Personal information
- Full name: Michael Carberry
- Born: 13 May 1961 (age 63)

Playing information
- Position: Lock, Second-row
Club
| Years | Team | Pld | T | G | FG | P |
| 1980–84 | South Sydney | 68 | 7 | 0 | 1 | 27 |
| 1985–90 | Illawarra Steelers | 89 | 5 | 0 | 0 | 20 |
|  | Total | 157 | 12 | 0 | 1 | 47 |
- Source: As of 27 February 2019

= Michael Carberry (rugby league) =

Australian rugby league footballer

Michael Carberry is an Australian former professional rugby league footballer who played in the 1980s and 1990s. Carberry played for Illawarra and South Sydney in the NSWRL competition.

==Playing career==
Carberry made his first grade debut for South Sydney against St George in Round 1 1980 at Kogarah Oval.
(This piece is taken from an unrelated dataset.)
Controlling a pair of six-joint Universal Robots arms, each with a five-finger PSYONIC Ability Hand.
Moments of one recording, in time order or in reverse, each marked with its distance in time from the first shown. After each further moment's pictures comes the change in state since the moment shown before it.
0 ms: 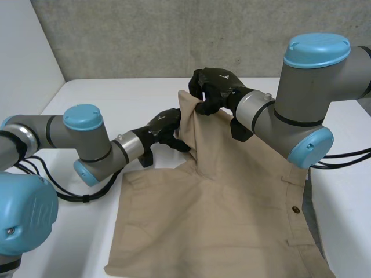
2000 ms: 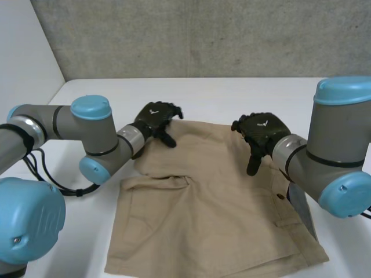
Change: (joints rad) left arm -0.047 -0.010 0.113 -0.189 -0.362 0.400; right arm -0.093 -0.231 0.544 -0.034 0.206 -0.488; left_hand -0.234 -0.209 -0.194 -0.207 -0.208; right_hand -0.781 -0.957 -0.972 -0.958 -0.920
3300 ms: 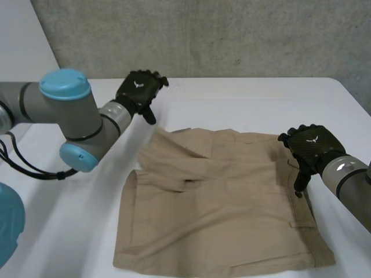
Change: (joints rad) left arm 0.012 0.249 -0.162 0.060 -0.101 0.155; right arm -0.231 -0.246 0.410 -0.166 -0.021 -0.203; left_hand -0.134 -0.155 -0.151 -0.145 -0.154; right_hand -0.070 0.000 -0.032 -0.019 -0.009
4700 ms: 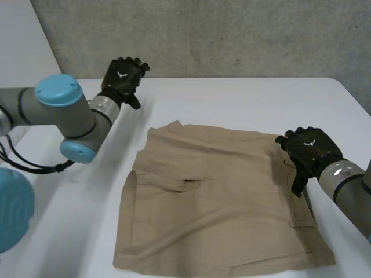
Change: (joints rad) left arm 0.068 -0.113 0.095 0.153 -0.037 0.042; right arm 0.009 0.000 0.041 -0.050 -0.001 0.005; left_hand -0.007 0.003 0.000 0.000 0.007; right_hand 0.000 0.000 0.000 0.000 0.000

Carberry played with Souths for 5 seasons before departing the club at the end of 1984.

In 1985, Carberry signed with Illawarra and played with the club for a total of 6 seasons, 3 of which ended with the club finishing last and claiming the wooden spoon in 1985, 1986 and 1989.

Carberry retired at the end of the 1990 season.

==Post playing==
In 2006, Carberry was named in Illawarra's "Team of Steel" celebrating 25 years since the team's creation and featuring the best players to have played for the club.